Hi @chetannaik, the patch for the issue above has been just pushed.
@datarpit @chetannaik - please take a look at the model snapshots for the MM-DST baselines (link), which should give a good starting point - please feel free to fine-tune it further, etc. You can download it and put it under /simmc/mm_dst/save/
.
The README file has been updated for the results obtained with these snapshots (trained with 2 GPUs - you can load training_args.bin
for more details).

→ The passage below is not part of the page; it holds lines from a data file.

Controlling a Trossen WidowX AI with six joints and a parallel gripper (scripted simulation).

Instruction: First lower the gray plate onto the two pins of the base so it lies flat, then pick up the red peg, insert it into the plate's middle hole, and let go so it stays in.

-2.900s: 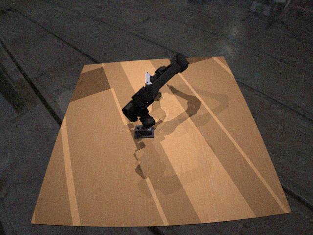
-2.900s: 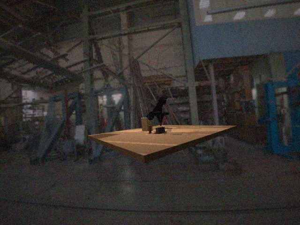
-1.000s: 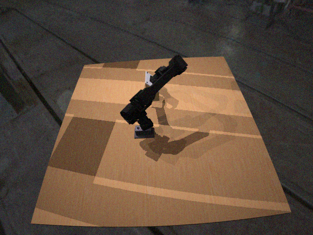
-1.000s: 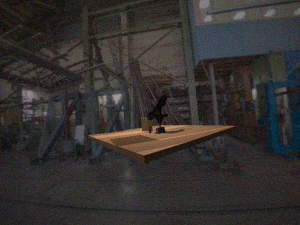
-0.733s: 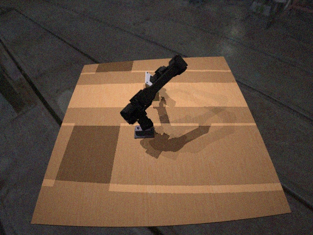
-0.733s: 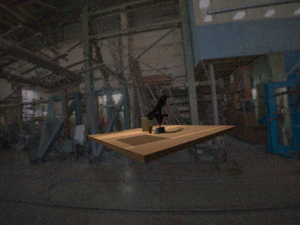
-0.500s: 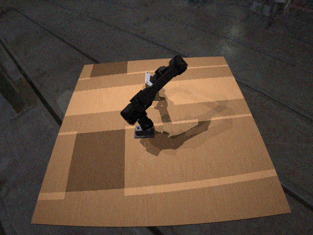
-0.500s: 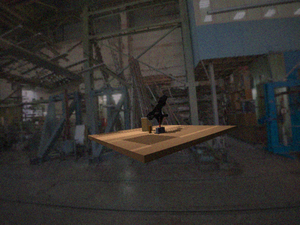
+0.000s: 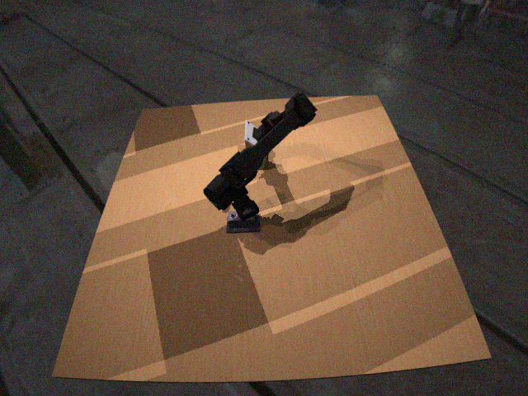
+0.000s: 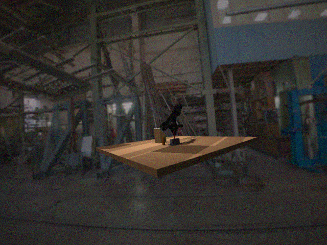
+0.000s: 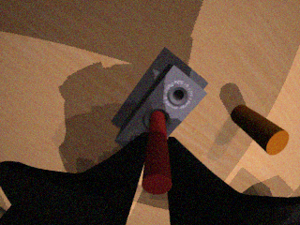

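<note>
The red peg lies right at my gripper tip. Also, from my gripper tip: base 90 mm below; gray plate 50 mm below.
</note>
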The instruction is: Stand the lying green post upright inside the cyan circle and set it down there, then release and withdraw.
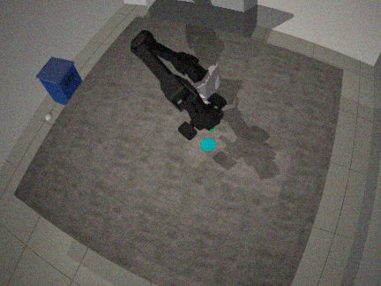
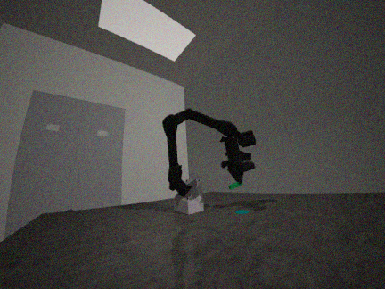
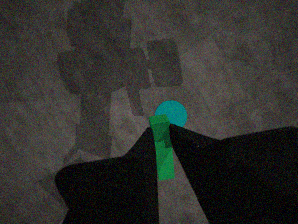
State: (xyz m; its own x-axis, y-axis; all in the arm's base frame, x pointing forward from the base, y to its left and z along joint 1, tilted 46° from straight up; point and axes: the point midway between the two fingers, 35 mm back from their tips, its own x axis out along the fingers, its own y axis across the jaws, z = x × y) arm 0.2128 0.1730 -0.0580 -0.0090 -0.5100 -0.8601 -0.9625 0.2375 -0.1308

Since n_gpu
of the machine effectively changes the batch size for training (for which the GPT2 model is very sensitive), it is recommended that you find the right epoch & batch size that work the best (among other hyperparameters), to avoid overfitting & underfitting. Please feel free to re-open this if the issue persists after hyperparameter sweep. Thank you!
I encountered the same issue, and I was using Transformers v3.0.2. Switching to v2.8.0 seems to solve the problem. @shanemoon Can you share your exact version? Thanks. 😃
Are the hyper parameters referenced here correct ? The accuracy after training using this is less than 1%.